WHAT TO PRODUCE — Look through the entries below and copy exactly the part that begins with the line containing "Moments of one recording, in" and ends with the line containing "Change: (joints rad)". Do not copy the pictures.

MATERIAL FOR THIS TASK —
****************************************

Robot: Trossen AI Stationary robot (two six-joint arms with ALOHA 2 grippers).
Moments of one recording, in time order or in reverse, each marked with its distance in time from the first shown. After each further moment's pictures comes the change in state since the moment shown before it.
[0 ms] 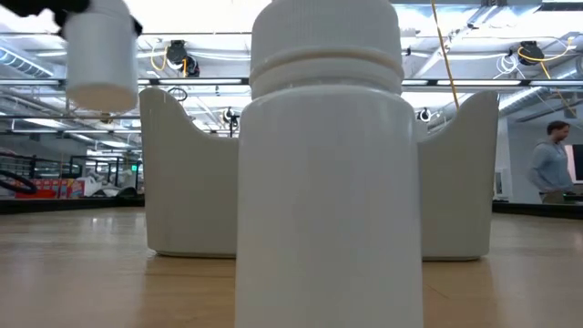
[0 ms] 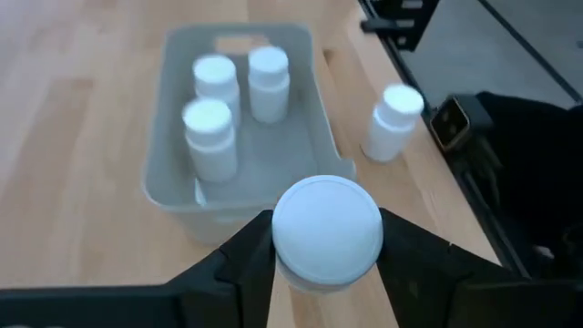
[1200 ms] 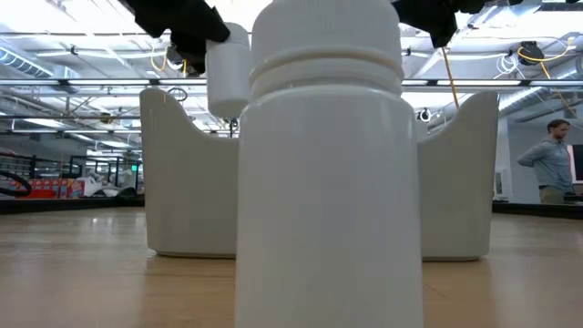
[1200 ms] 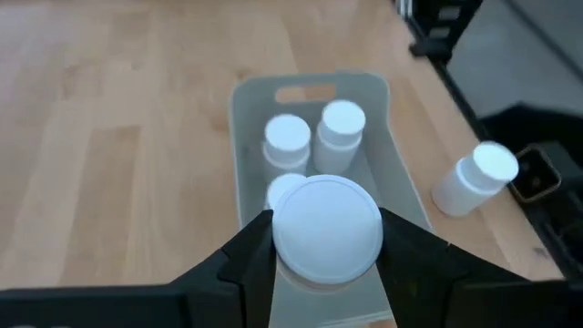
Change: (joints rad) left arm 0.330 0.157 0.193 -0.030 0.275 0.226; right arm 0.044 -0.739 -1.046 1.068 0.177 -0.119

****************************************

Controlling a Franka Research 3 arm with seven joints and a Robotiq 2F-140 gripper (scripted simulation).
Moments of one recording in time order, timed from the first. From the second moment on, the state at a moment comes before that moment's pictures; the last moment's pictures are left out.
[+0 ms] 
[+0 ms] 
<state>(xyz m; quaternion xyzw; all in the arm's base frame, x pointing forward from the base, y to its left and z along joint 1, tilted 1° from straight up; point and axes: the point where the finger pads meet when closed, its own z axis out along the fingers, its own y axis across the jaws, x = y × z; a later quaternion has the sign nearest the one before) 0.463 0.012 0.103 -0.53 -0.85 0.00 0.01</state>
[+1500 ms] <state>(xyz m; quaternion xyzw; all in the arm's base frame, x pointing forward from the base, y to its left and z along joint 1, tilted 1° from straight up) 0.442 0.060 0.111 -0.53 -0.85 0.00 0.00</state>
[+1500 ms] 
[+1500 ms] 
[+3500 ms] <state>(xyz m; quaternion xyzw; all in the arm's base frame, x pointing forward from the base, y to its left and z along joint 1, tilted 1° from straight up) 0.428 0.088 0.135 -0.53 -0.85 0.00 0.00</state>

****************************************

WRITTEN ANSWER —
Moments of one recording, in time order or in reverse, each marked with its distance in time from the first shown. After each further moment's pictures comes the change in state since the moment shown before it.
[0 ms] 
[0 ms] 
[1200 ms] 
[1200 ms] 
Change: (joints rad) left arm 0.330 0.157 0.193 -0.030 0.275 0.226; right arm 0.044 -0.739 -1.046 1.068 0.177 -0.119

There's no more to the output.